▸ **Description of the task**
The reply is to contain the full listing, repeated exactly, with pictures left out.

Data segment START

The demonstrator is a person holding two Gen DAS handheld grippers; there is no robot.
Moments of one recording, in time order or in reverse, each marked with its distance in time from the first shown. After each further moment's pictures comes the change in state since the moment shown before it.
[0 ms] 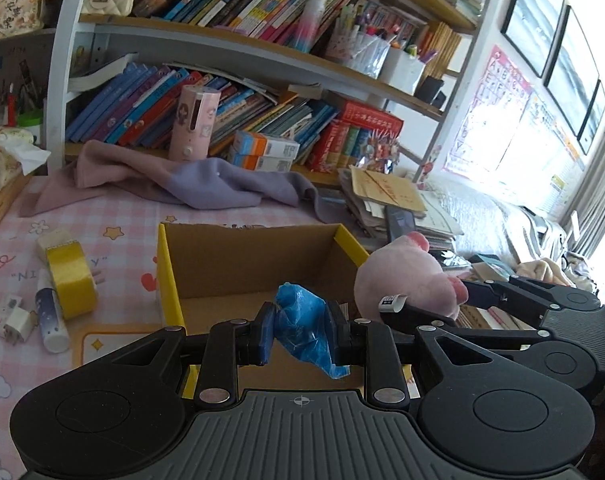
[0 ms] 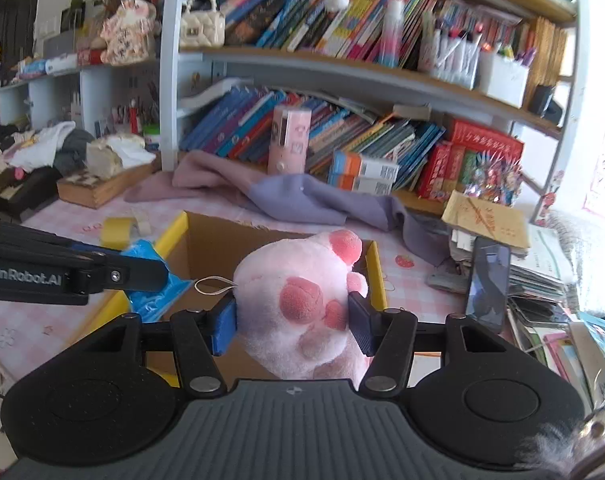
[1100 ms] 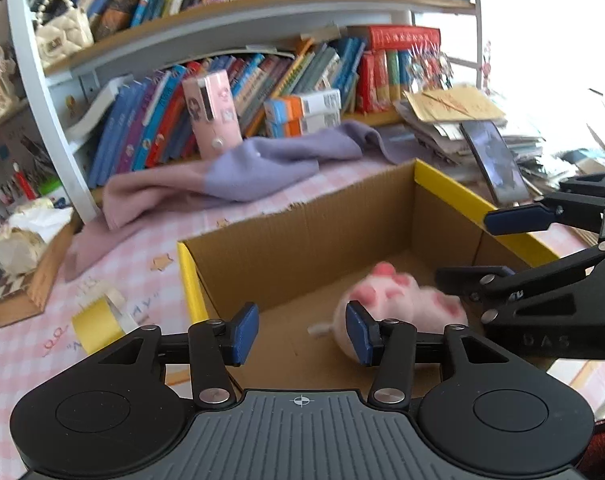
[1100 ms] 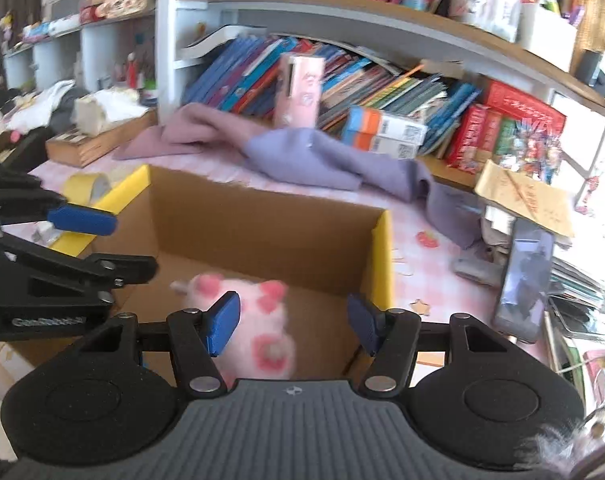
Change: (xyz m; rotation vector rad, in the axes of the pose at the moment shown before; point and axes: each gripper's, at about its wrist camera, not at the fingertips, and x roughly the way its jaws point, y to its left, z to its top) left arm 0.083 -0.020 -0.002 0.324 0.105 0.311; right arm 0.085 -0.036 -0.010 -0.038 0.094 0.061
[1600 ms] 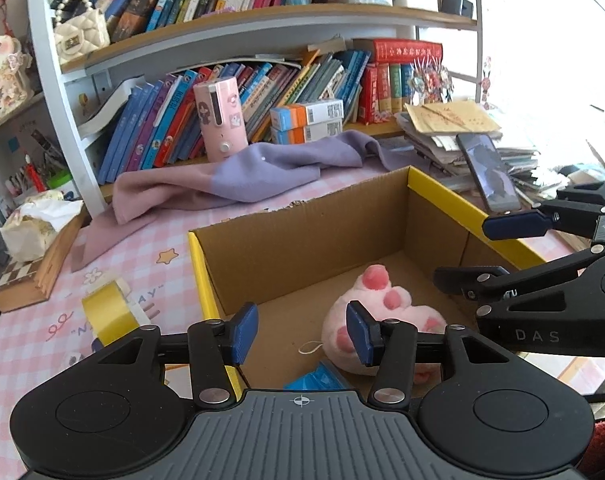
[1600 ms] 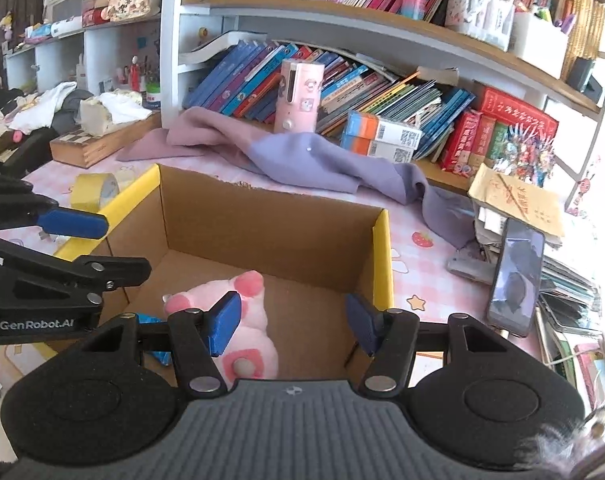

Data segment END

▸ **Output of the exercise**
The demonstrator is a person holding two Gen DAS handheld grippers; there is no robot.
Moments of one recording, in time order or in reverse, each marked with its distance in time from the first shown. After each further moment's pictures comes the change in state since the moment shown before it.
[0 ms] 
[0 ms] 
[1100 ms] 
[1100 ms] 
Change: (xyz m; rotation vector rad, in the axes of the pose at the moment shown before; point and axes: each gripper's, at about its wrist camera, not at the fingertips, and x roughly the way its jaws point, y to its left, z to its top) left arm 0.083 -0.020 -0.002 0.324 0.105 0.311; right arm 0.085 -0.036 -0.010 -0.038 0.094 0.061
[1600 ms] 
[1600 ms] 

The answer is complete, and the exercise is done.